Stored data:
————
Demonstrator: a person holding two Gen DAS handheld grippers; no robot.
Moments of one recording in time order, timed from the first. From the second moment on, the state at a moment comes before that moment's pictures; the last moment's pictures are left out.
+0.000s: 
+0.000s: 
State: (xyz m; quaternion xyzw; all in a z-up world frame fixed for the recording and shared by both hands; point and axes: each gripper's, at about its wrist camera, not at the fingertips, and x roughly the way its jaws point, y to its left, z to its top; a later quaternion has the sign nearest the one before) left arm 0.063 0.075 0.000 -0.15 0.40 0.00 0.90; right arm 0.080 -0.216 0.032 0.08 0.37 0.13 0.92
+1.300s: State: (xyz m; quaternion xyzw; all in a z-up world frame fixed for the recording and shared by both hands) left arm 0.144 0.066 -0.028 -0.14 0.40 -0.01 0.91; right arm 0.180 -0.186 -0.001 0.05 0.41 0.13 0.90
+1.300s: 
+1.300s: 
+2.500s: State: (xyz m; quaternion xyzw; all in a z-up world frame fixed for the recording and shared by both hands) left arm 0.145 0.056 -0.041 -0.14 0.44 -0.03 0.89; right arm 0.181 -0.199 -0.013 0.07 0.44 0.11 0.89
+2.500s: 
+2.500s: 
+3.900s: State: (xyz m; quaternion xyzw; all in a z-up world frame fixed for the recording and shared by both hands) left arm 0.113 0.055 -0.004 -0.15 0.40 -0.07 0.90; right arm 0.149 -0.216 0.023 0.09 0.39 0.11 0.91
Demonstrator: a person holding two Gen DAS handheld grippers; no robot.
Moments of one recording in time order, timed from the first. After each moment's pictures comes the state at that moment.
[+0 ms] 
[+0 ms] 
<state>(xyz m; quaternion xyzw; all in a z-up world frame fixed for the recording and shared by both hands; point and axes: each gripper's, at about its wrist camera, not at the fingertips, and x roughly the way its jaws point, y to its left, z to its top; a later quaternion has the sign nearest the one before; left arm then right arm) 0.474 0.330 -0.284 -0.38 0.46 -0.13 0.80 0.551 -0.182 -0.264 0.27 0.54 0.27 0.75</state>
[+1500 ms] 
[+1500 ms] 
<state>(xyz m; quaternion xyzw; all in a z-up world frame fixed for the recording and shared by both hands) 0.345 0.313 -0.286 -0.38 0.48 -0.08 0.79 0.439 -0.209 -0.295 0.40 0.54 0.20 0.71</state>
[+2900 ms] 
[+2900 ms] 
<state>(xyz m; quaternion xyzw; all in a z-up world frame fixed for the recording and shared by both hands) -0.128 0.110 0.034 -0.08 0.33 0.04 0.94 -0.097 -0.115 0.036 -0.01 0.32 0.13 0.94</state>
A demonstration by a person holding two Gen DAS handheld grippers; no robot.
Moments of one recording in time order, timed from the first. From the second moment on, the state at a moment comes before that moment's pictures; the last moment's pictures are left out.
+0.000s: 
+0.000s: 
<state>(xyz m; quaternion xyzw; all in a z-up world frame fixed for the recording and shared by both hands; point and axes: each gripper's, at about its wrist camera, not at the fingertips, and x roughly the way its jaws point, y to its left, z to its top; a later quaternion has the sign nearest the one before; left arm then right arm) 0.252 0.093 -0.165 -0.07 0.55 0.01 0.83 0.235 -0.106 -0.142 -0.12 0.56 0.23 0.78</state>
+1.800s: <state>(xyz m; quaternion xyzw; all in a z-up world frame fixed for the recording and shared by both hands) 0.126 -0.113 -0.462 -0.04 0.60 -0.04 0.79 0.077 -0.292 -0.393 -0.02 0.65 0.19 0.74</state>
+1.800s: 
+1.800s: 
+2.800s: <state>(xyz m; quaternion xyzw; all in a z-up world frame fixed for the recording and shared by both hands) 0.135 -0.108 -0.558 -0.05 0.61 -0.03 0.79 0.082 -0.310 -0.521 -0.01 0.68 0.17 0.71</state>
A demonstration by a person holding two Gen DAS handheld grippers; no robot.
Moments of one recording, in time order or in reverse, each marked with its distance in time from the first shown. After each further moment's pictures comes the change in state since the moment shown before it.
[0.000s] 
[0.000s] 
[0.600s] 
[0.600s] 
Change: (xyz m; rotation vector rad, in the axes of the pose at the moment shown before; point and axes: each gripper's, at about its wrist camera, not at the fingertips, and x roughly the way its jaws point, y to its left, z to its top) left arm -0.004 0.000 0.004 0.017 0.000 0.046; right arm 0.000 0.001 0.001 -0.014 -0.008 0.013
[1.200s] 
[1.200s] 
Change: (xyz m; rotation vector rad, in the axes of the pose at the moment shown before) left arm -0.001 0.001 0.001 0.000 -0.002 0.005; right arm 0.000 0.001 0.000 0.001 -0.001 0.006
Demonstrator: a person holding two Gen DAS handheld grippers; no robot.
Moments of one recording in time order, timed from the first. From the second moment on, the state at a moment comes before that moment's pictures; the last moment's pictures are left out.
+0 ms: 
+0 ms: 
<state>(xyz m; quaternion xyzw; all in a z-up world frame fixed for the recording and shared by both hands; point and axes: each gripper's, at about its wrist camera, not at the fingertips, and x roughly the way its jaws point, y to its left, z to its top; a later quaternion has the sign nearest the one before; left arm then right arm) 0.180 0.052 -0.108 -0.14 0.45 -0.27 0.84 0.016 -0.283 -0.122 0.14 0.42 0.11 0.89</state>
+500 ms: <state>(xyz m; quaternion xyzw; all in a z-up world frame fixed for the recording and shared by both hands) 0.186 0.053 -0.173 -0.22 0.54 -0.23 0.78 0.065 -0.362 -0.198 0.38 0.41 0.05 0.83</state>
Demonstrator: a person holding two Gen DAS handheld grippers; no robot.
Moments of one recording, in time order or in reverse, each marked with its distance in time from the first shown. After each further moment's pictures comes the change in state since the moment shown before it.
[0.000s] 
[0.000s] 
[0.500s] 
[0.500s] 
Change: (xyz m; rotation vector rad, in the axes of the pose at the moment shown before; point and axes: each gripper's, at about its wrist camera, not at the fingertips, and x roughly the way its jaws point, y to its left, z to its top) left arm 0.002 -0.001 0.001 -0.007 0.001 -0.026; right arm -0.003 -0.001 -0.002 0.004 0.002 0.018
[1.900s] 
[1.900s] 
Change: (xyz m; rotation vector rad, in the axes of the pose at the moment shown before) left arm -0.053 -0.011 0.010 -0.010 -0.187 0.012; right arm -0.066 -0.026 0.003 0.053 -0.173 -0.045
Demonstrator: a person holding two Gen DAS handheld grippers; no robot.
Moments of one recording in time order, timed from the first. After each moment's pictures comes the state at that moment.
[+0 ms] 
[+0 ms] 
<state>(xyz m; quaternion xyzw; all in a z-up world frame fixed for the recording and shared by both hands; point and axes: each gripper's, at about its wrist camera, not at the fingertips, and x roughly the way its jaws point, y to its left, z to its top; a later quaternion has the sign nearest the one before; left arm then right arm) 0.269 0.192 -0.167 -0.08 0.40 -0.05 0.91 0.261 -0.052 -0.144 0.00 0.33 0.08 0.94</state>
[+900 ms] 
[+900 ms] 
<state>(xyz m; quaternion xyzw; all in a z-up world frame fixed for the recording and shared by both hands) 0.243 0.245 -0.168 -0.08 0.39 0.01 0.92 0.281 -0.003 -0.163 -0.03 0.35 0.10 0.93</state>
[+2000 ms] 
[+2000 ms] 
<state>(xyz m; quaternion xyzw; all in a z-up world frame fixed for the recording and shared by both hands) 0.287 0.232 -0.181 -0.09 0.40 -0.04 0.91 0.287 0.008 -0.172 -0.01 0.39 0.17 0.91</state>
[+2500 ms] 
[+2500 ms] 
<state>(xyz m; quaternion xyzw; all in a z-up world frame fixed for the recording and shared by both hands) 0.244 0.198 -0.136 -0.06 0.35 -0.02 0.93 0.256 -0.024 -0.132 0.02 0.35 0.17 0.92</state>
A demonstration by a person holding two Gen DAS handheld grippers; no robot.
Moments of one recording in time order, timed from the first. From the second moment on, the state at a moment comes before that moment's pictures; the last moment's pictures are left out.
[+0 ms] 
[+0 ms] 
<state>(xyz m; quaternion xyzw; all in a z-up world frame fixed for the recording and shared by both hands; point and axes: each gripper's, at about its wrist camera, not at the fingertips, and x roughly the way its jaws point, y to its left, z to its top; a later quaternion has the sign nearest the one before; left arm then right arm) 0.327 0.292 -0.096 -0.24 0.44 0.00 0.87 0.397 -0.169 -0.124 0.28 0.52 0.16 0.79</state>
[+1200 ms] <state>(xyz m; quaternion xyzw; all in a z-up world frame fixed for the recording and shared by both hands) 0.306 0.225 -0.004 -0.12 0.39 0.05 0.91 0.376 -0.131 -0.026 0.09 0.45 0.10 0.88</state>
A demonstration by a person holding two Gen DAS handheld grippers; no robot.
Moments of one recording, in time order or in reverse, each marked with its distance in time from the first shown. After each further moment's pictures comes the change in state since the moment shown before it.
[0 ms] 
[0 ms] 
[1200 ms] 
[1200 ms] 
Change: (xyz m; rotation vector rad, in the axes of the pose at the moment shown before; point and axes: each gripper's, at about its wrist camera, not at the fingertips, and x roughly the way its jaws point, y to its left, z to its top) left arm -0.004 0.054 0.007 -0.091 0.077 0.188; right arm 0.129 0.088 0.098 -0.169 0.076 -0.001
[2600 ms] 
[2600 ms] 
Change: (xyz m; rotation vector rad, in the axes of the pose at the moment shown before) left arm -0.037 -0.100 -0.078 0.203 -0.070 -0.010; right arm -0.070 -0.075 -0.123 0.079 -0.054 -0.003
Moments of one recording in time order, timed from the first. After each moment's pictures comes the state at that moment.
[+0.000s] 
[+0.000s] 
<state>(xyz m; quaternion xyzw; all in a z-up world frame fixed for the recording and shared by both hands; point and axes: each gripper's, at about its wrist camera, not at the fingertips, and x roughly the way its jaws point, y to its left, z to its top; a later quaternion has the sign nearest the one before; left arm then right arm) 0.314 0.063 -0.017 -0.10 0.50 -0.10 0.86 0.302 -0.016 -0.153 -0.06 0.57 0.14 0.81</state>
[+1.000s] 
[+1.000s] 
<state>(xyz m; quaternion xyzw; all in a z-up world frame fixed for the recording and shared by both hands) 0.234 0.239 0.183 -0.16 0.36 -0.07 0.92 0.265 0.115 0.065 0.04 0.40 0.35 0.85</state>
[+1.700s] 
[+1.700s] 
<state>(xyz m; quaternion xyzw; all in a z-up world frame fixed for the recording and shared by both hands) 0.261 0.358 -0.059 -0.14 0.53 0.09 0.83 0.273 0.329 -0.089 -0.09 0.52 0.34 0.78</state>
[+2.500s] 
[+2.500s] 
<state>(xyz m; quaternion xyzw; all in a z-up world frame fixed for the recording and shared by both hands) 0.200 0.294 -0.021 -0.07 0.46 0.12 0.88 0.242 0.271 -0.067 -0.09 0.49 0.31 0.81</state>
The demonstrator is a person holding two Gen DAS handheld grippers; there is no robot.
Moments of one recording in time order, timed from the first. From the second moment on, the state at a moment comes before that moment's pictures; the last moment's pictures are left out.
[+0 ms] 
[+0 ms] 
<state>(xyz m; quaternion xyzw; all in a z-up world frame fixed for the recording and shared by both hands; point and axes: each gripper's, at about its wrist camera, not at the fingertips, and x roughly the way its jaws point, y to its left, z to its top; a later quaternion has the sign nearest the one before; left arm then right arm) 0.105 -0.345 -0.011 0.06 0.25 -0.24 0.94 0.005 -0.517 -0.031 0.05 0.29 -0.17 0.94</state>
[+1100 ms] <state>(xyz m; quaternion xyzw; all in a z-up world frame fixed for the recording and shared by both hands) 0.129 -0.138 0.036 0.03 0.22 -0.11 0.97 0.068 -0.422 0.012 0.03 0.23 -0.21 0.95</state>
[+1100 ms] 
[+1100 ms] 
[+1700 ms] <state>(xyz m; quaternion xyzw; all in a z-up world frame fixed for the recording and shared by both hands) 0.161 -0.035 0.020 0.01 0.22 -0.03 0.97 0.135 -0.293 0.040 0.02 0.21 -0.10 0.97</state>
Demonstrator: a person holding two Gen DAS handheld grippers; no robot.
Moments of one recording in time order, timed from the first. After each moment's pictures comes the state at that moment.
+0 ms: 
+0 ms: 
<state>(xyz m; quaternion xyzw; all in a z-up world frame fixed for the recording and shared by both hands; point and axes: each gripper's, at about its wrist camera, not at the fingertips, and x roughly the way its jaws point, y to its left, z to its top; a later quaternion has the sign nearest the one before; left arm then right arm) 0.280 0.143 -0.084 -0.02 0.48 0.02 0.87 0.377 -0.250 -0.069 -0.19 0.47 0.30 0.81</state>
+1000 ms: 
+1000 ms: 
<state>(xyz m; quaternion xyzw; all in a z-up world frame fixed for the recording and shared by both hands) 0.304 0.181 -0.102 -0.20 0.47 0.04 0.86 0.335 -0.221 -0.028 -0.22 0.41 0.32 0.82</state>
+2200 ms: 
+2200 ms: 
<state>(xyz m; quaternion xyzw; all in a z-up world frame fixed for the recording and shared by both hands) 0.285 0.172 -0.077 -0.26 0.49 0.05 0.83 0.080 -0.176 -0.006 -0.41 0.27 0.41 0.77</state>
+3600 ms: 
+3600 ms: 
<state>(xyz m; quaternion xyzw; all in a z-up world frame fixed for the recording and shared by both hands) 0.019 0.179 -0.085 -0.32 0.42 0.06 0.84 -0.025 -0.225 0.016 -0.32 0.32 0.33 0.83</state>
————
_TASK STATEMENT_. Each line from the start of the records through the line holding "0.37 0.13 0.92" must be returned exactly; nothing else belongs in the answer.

_SOLUTION TO THIS TASK_.
Demonstrator: a person holding two Gen DAS handheld grippers; no robot.
Moments of one recording in time order, timed from the first. From the second moment on, the state at a moment comes before that moment's pictures; the last moment's pictures are left out.
+0.000s: 
+0.000s: 
State: (xyz m; quaternion xyzw; all in a z-up world frame fixed for the recording and shared by both hands; point and axes: each gripper's, at about its wrist camera, not at the fingertips, and x roughly the way its jaws point, y to its left, z to its top; a later quaternion has the sign nearest the one before) left arm 0.063 0.075 0.000 -0.15 0.40 0.00 0.90; right arm 0.080 -0.216 0.032 0.08 0.37 0.13 0.92

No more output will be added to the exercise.